DATA EXCERPT section start
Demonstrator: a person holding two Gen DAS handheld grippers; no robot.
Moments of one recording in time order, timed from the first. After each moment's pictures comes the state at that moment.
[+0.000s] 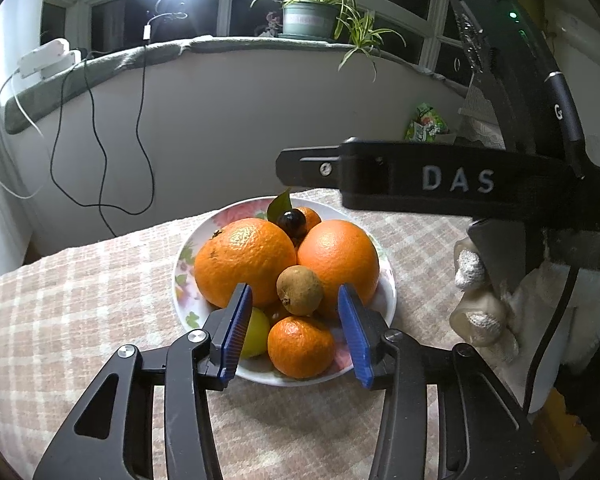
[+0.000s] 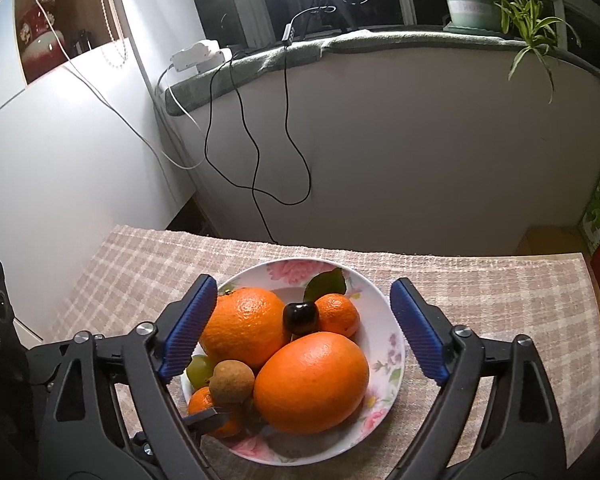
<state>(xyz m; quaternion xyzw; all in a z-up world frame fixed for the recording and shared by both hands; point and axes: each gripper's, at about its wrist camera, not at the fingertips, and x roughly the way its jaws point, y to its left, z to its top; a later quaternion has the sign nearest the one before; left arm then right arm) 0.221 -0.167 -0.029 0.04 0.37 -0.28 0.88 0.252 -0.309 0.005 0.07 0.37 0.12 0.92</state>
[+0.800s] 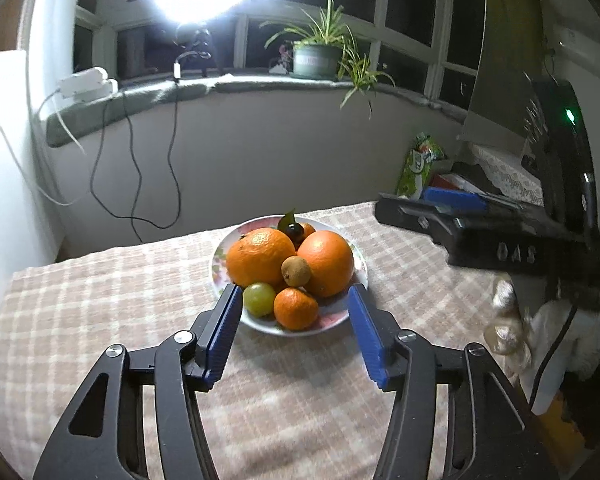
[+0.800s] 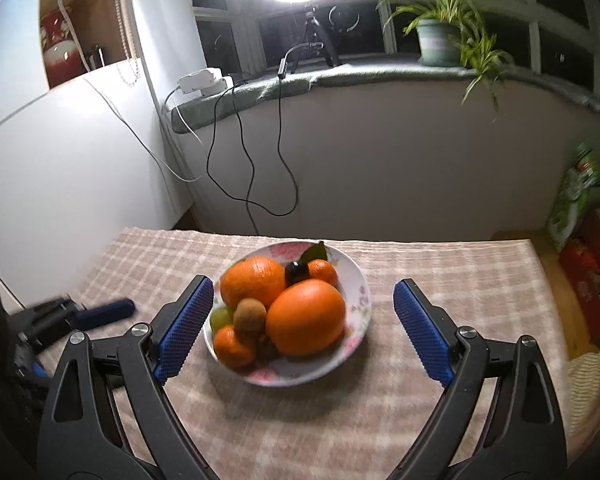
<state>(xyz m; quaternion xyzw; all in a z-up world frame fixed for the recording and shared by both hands) 0.153 -0.129 0.019 0.03 0.33 -0.25 0.91 0.155 -0.318 0.043 0.04 0.33 0.09 0.94</state>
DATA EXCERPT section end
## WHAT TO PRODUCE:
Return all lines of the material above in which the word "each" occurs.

## RESULT OF THE TASK:
Moments of one recording in time order, timed from the first. After each moment's pictures comes the state at that moment.
<state>(xyz m; quaternion xyzw; all in a z-up world frame fixed for the recording and shared by both hands; point and axes: each gripper's, at about its wrist camera, not at the fingertips, and x roughly the way its jaws point, y to its left, z to its top; a later quaternion has the sign nearest the one before; left arm then right arm) 0.221 -0.167 -0.029 0.04 0.37 -0.28 0.88 0.252 -0.309 0.005 0.07 0.37 0.12 0.92</state>

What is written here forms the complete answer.